The doctor told me if the issue does not resolve itself (even if it just remains low-lying, and does not develop into placenta previa), I will most likely have to have a c-section at the end, something I obviously don’t want but of course, would accept in this case. There is no way I would risk Lydia’s life or my life for the sake of having a vaginal birth. A c-section would not be a huge deal. It would be a huge deal if this developed into placenta previa, however, because then you are at risk for heavy bleeding and preterm birth and usually have to restrict your activity (and I have a very active job and am hoping to work up until I go into labor). Sometimes, you even have to go on bedrest or be admitted to an antepartum unit. However, as the doctor said, chances are less than 10% in my case, and I am just taking this as yet another experience I can use to learn more about prenatal health and conditions and become a better nurse! If anyone else would care to share their experiences with a low-lying placenta or placenta previa, I’d love to hear about them. Thanks!

Tuesday, September 6, 2011


Well, this pregnancy is certainly a challenging one. I'm obviously not on bed rest, or throwing up all the time, or diabetic, or anything that would make it be officially classified as high-risk...but it's in a completely different league to my pregnancy with Dorian. I am just so tired all the time, even now after I have slept and relaxed for 5 days (the boys were away at a music festival). And I just can't sleep. Between my massive bump and waking up to pee every hour and at every little noise and having my back pain return with a vengeance and the occasional headaches and bouts of nausea (in the second trimester?!!!), I'm not the happy, glowing pregnant lady I had hoped to be again. I mean, don't get me wrong, I'm happy enough, of course, but I just don't feel entirely well, you know what I mean? I think James is probably relieved because my pregnancy with Dorian was SO easy that I talked of becoming a surrogate mother someday...I absolutely adored being pregnant! Not so much now. Still, it's a good thing. I take every experience I can and try to file it away permanently in my brain so I can empathize with my patients even more. If there is one thing I absolutely love, it's being able to relate to my patients and feel like I'm the best possible nurse I can be...well, this pregnancy is surely helping me in that regard.
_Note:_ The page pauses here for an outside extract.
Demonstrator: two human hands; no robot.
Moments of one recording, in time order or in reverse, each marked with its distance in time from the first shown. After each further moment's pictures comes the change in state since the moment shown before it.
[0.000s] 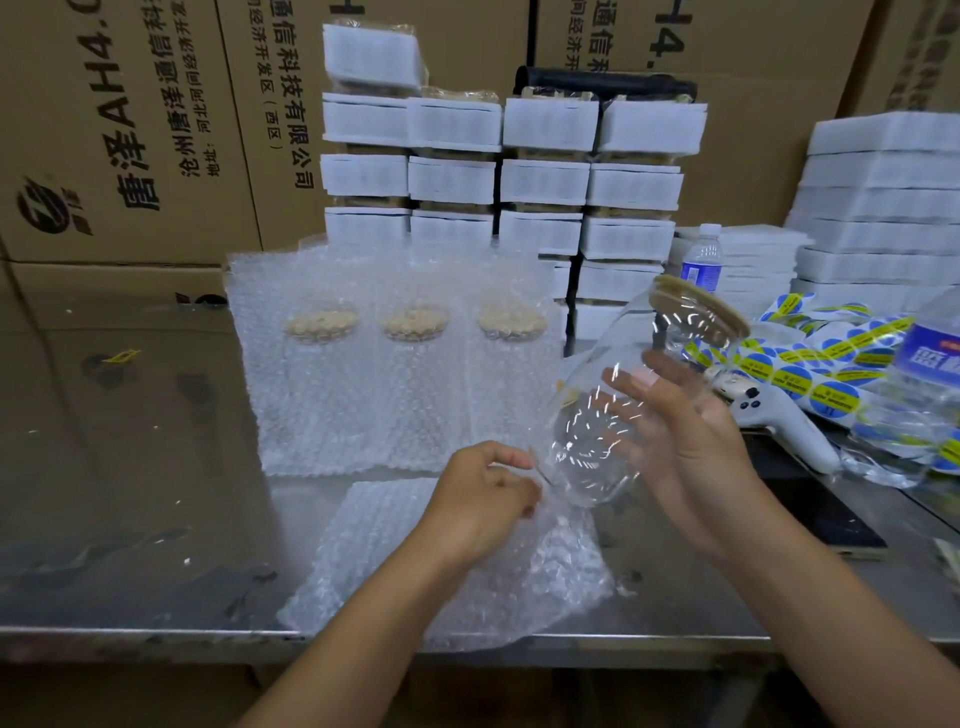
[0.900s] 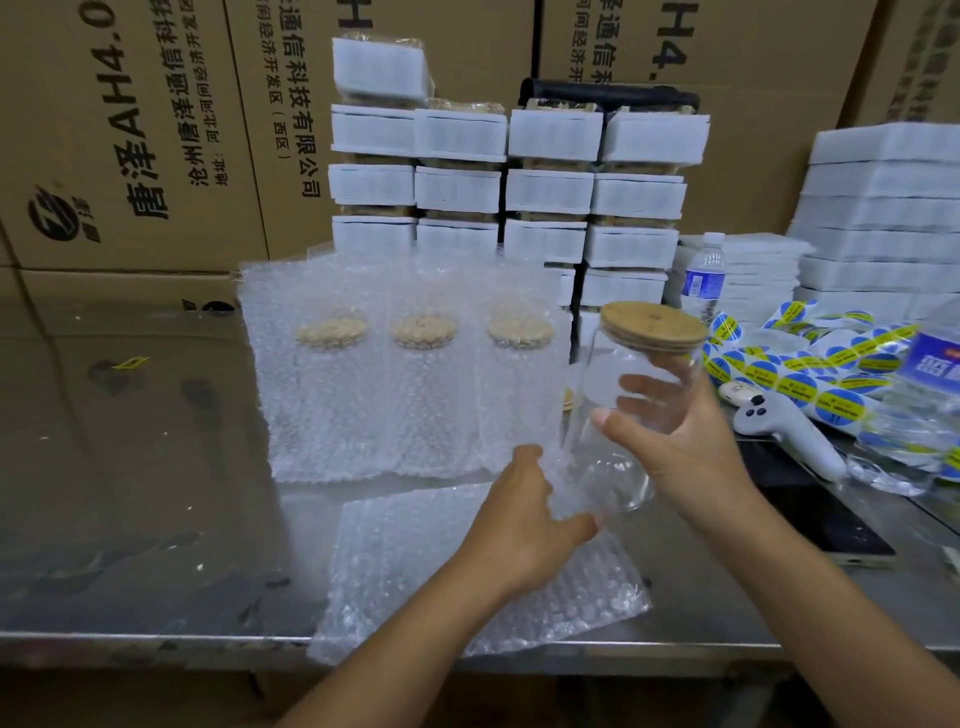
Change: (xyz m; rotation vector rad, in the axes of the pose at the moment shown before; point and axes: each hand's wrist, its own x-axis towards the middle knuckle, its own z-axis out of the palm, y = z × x) left_hand 0.003 -0.007 0.018 0.361 -0.112 0.129; right_hand 0.007 0.009 0.001 -0.532 0.059 -0.197
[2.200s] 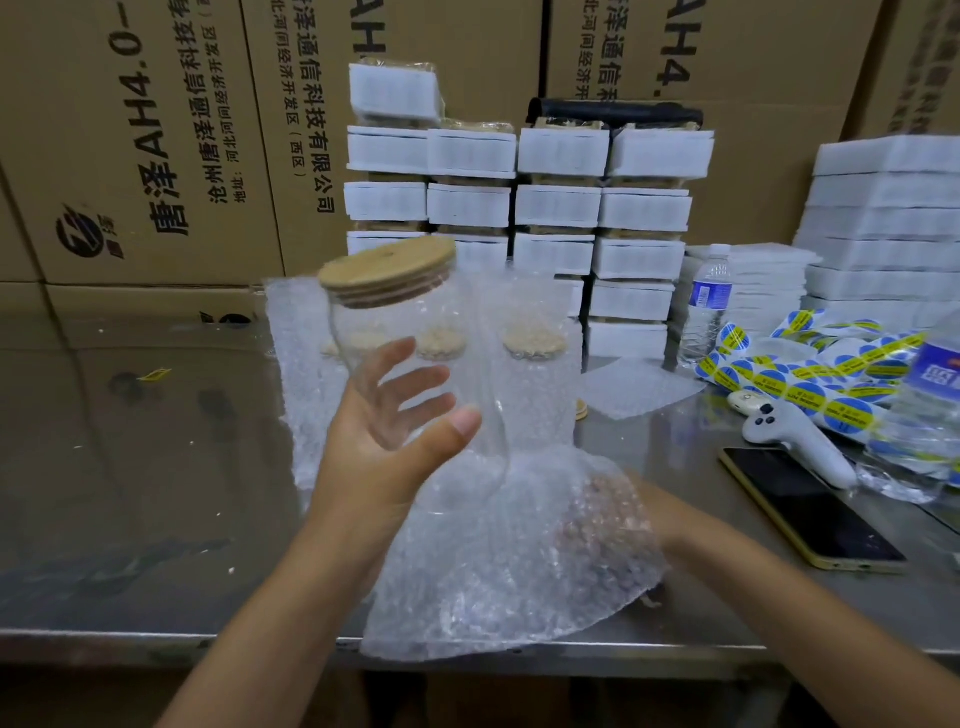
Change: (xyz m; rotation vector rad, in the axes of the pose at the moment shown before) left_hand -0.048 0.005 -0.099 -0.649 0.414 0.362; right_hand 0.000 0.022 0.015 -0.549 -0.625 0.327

I am 19 weeks pregnant now and we have our 20 week ultrasound on Wednesday, September 14th. We can't wait to check out baby's anatomy...or more importantly (as my mom keeps reminding me), the sex. It seems to be this is all anyone is interested in these days. "Do you know the sex? When do you find out the sex? Is it a girl or a boy? What do you think it is?" We get hit with all these questions before anyone asks me how I feel, or how Dorian is reacting to the pregnancy, or anything else. It's all about the sex. I guess that's true in most aspects of life. Oh wait, that's the other sex. ;) I feel the same, to be honest. I just want to know what the baby's name is (we have a girl name picked out but no boy name yet), what to tell Dorian, etc. It's going to be easier and seem more real when we can stop calling the baby "it" and start calling it "her." (I'm still 99% convinced it's a girl.) I know SO many people who are pregnant right now and we are all due within 6 weeks of each other and so far, it's all girls. When Dorian was born, it was all boys. My new moms' group was all baby boys. Our Gymboree play group was all baby boys. I do believe this to be a real phenomenon and not just some crazy coincidence...although I have no idea why, and James will totally be rolling his eyes when he reads this.

Dorian asks about the baby all the time and he'll say things like "Does the baby like that sandwich, mama?" or "The baby is making me go pee pee!" (because I always say this). He talks, often, about how he is going to feed the baby and how he wants the baby to sleep in the bottom bunk bed in his room. He asks constant questions about the baby, and has started talking to the baby. He definitely seems to have made a connection already...and that alone makes all this "suffering" worth it!